Поп на него долго и пристально смотрел, внутрь через глаза заглядывал. Еще чуточку — и, казалось, увидит, каким ветром дед рожден, куда его путь по жизни стелется.

— Как наречется, так и под тем именем путь свой пройдет, — ответил тихо. — Имя в душе корень пускает, по нему жизнь сок тянет. Посему не бери словцо пустое, легче ветра, не подхватывай легкий звон. Земля у нас тяжелая, суровая. Места вокруг по швам расползшиеся — трещины старые едва скрыты. Не забава это, дитю имя давать. Подумай. Не разумом думай — сердцем. А там язык сам имя выплюнет.

Карп снова поклонился, с попом не спорил. Из храма вышел, дверь притворил — вой вьюжный опять его подхватил. Только теперь ветер не так люто хватал, не с такой злобой под сапоги лез. Дорога к дому вдруг короче показалась, шаги легче пошли, будто кто невидимый под спину руку подставил. Перед глазами старика меж снежинок на миг личико девичье всплыло: неясно, абрис сырой, но сладость во рту осталась. Надо ли тому верить — сам не понял.

В избу вошел — тепло, как в нутре живого зверя. Запах дыма, теста кислого, капусты подсоленной. У печи Марфа сидит, девчонку на руках качает.

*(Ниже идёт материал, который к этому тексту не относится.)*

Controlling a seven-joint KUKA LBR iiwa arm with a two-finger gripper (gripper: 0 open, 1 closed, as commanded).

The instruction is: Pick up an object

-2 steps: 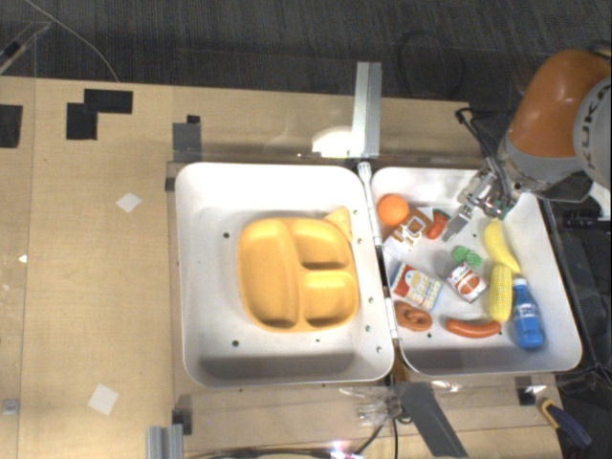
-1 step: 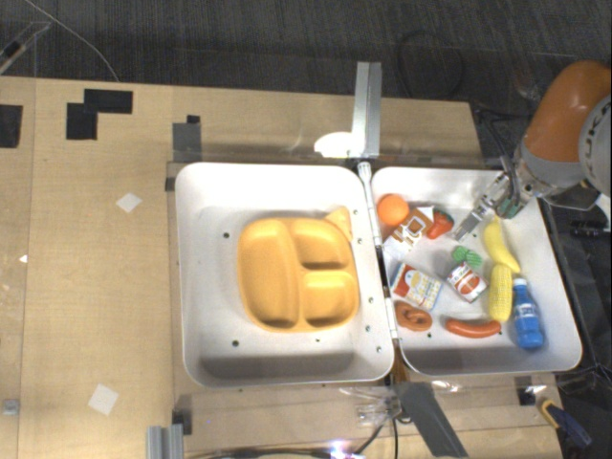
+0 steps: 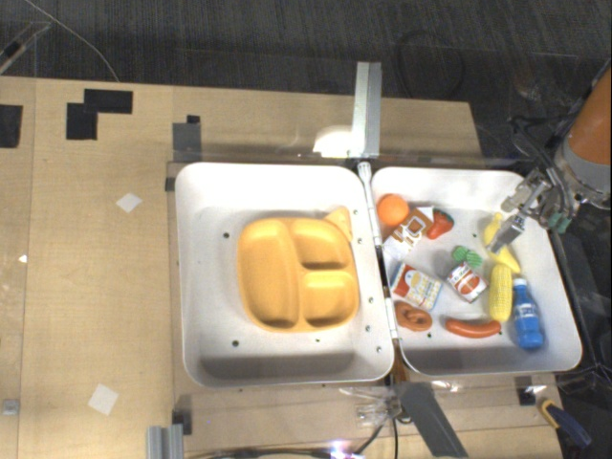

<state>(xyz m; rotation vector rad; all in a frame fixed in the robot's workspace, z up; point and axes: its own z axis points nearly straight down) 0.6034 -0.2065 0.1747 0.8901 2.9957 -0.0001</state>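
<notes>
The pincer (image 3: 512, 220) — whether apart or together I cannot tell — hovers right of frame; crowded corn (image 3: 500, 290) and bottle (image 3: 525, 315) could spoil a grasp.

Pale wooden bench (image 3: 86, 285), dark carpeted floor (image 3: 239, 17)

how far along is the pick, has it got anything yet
Nothing looks picked up yet. The gripper hangs over the right bin, close above the yellow banana-like piece, with no object visibly between its fingers. The corn cob, blue bottle, sausage and orange all lie in that bin. The yellow divided tray sits in the left bin. The grasp and lift are both left to do.
</notes>
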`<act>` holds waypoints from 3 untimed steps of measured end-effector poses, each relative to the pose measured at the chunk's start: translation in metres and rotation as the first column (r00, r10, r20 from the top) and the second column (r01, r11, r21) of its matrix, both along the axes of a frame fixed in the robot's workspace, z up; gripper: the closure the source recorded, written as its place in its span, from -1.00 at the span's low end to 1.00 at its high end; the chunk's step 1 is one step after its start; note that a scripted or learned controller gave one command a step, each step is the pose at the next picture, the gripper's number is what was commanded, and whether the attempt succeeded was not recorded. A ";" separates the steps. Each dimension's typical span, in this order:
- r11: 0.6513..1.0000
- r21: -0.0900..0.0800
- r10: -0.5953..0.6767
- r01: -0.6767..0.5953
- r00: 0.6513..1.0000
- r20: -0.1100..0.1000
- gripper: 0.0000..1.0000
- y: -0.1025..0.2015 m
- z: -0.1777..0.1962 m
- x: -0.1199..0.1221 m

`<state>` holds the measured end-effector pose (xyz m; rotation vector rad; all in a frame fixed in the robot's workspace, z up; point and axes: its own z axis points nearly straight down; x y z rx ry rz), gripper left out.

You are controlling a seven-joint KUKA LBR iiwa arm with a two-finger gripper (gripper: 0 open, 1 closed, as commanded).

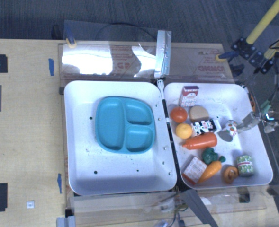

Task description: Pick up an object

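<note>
Gripper [246,123] low near the right edge of the right bin [261,176]; whether it is open or closed cannot be told.
The small red-and-white toy [229,129] just beside it is best descended upon squarely, clear of the carrot [200,141].

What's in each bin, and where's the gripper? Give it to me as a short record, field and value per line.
left bin: teal divided plate
right bin: toy foods and small packages
right bin, far end: red-and-white carton
right bin, middle: large carrot, next to a yellow fruit
right bin, near right corner: green can
gripper: over the right bin, right of the large carrot
grasp: cannot tell
</note>
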<state>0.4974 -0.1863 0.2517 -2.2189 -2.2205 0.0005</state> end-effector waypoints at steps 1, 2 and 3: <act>1.000 -0.001 -0.002 0.002 1.000 0.003 1.00 -0.001 0.010 0.001; 0.907 -0.008 0.420 -0.420 0.907 0.009 1.00 0.008 0.102 0.108; 0.904 0.001 0.428 -0.428 0.904 -0.002 1.00 -0.011 0.028 0.117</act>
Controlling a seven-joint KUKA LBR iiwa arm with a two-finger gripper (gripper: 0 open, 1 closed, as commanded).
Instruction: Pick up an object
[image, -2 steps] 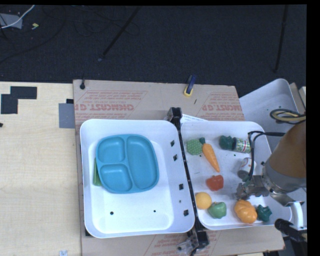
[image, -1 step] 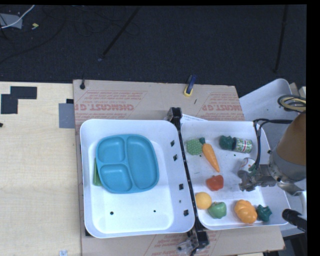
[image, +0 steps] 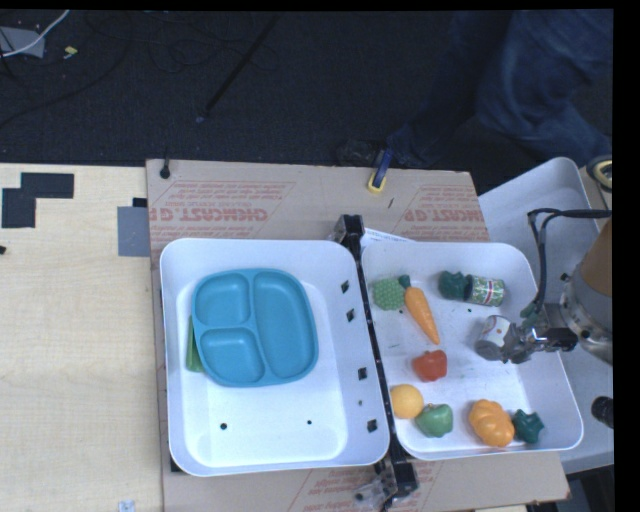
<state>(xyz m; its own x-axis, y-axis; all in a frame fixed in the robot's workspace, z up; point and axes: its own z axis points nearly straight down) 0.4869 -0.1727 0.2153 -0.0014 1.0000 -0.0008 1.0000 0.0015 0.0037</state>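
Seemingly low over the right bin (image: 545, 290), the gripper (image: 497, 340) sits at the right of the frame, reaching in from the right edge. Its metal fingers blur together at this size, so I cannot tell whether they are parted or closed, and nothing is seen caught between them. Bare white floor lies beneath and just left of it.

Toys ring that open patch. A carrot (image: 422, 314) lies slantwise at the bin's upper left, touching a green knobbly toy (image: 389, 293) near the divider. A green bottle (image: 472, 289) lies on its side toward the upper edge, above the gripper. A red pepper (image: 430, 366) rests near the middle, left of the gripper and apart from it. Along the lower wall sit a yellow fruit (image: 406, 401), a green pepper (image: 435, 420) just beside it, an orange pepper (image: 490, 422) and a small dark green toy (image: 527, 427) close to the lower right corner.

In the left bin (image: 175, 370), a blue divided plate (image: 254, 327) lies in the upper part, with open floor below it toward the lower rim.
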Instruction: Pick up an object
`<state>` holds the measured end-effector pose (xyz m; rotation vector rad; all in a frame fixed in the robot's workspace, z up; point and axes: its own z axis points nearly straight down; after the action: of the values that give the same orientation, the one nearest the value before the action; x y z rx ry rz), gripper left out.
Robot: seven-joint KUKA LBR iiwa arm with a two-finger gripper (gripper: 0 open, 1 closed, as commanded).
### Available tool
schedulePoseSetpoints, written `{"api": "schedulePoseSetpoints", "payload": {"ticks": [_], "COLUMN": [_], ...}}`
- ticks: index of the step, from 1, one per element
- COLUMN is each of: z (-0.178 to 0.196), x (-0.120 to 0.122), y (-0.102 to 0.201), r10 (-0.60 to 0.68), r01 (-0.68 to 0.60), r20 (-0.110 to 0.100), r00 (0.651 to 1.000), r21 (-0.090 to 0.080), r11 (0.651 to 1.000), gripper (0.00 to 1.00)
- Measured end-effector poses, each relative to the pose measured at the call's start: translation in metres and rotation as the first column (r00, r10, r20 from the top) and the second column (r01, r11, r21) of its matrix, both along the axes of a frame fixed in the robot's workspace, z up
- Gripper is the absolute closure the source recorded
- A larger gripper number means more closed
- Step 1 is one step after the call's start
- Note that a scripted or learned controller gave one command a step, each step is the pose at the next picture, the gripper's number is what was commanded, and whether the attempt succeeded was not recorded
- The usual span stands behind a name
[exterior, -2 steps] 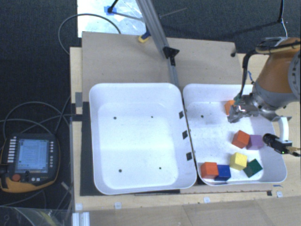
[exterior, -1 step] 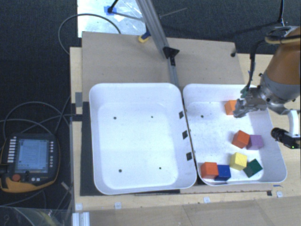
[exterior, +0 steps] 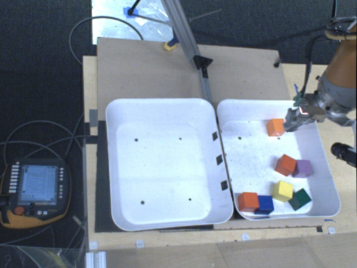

Марфа поправила тряпицу, уголок подвернула. Малышка носом сопит, ртом воздух ловит, дыхание грудку поднимает еле-еле. Щечки розовым огнем чуть горят, а ладошки в кулачки сжаты, из-под тряпочки торчат. Тепло от нее ровное, прямое, через Марфины руки по избе растекается.

На груди у младенца, где тряпица распахнулась, пятно темное виднеется. Кусок ночного неба прижался к коже, дугой выгнулся — месяц урезанный. От острого его края вниз три точки крошечных нитями вьются. Марфа с виду девчонку придерживает, а с метки той глаз отвести не может.

— Что батюшка-то прорек? — голос у нее впереди вопросов бежит, до старика добегает, в глаза ему вцепляется, ответа не отпускает.

— Принимать велел, — Карп от дверей отлепился, шубу в угол повесил, к жене ближе подошел. — Как собственное дитя. Благословение небесное на то дано. Имя, говорит, дайте, как сердце подскажет. А что сердце? Чужак вон — Ядвигой наречь просил пред смертью.

Марфа крест на себя наложила, губы зашевелились, слезы по щекам побежали — не те, прежние, жгучие, а мягкие, теплые, словно пар над кашей.

— По сердцу… — еле слышно повторила. — Мне, Карпушка, имя это в груди стучится, все одно имя вертится… Девку эту как в руки взяла, имя это на языке крутится. Слово само собой в язык просится. «Яд» — в корне его сидит, видно, не простое дитя к нам на руки легло. Да и «виг» — вихря в нем хватает, и ветер, и дорожный дым… Страшновато словечко, а от иных звуков сердце в тоске пустеет, высыхает.